DIRECTIONS: Everything in the data below should be restated word for word.

+++++

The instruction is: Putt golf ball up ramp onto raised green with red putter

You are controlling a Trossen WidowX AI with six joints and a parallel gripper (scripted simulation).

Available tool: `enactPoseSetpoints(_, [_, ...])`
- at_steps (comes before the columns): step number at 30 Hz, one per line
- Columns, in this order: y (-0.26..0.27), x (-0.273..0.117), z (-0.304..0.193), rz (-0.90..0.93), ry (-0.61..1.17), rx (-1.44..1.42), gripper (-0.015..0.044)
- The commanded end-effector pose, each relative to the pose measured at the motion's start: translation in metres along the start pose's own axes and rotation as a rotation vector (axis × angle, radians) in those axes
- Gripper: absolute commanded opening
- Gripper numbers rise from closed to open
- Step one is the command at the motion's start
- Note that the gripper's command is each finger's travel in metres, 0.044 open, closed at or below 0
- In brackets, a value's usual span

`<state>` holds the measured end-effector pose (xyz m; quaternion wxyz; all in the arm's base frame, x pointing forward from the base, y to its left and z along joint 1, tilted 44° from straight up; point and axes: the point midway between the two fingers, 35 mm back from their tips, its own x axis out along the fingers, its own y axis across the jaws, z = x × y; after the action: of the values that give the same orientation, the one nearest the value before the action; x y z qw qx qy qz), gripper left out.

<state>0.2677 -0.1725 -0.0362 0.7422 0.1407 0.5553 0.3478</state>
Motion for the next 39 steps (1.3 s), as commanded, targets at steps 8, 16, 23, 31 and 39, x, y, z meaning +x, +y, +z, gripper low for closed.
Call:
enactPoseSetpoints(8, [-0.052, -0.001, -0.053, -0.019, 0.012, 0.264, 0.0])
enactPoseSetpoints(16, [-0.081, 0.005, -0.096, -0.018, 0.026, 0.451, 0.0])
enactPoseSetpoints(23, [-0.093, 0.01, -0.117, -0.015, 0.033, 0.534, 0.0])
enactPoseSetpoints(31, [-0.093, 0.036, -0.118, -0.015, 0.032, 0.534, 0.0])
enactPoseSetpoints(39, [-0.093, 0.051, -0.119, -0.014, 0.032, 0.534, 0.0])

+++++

THE COMPLETED TASK:
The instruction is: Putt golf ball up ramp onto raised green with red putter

You are controlling a Trossen WidowX AI with six joints and a parallel gripper (scripted simulation).

Available tool: `enactPoseSetpoints(_, [_, ...])`
- at_steps (comes before the columns): step number at 30 Hz, one per line
- Columns, in this order: y (-0.26..0.27), x (-0.273..0.117), z (-0.304..0.193), rz (-0.90..0.93), ry (-0.61..1.17), rx (-1.44..1.42), gripper (-0.015..0.044)
- The commanded end-effector pose, each relative to the pose measured at the motion's start: translation in metres along the start pose's own axes and rotation as a rotation vector (axis × angle, radians) in those axes
- Gripper: absolute commanded opening
- Gripper numbers rise from closed to open
- Step one is the command at the motion's start
- Note that the gripper's command is each finger's travel in metres, 0.044 open, closed at or below 0
- In brackets, a value's usual span

`<state>` holds the measured end-effector pose (xyz m; quaternion wxyz; all in the arm's base frame, x pointing forward from the base, y to its left and z along joint 1, tilted 44° from straight up; point and axes: the point midway between the two fingers, 35 mm back from their tips, its own x axis out along the fingers, its own y axis across the jaws, z = x × y; after the action: of the values that give the same orientation, the one nearest the value before the action; x y z qw qx qy qz), gripper left out.

<state>0.2677 -0.1725 -0.0362 0.7422 0.1407 0.5553 0.3478</state>
Motion for the next 39 steps (1.3 s), as commanded, targets at steps 8, 16, 23, 31 and 39, x, y, z meaning +x, +y, +z, gripper low for closed.
Call:
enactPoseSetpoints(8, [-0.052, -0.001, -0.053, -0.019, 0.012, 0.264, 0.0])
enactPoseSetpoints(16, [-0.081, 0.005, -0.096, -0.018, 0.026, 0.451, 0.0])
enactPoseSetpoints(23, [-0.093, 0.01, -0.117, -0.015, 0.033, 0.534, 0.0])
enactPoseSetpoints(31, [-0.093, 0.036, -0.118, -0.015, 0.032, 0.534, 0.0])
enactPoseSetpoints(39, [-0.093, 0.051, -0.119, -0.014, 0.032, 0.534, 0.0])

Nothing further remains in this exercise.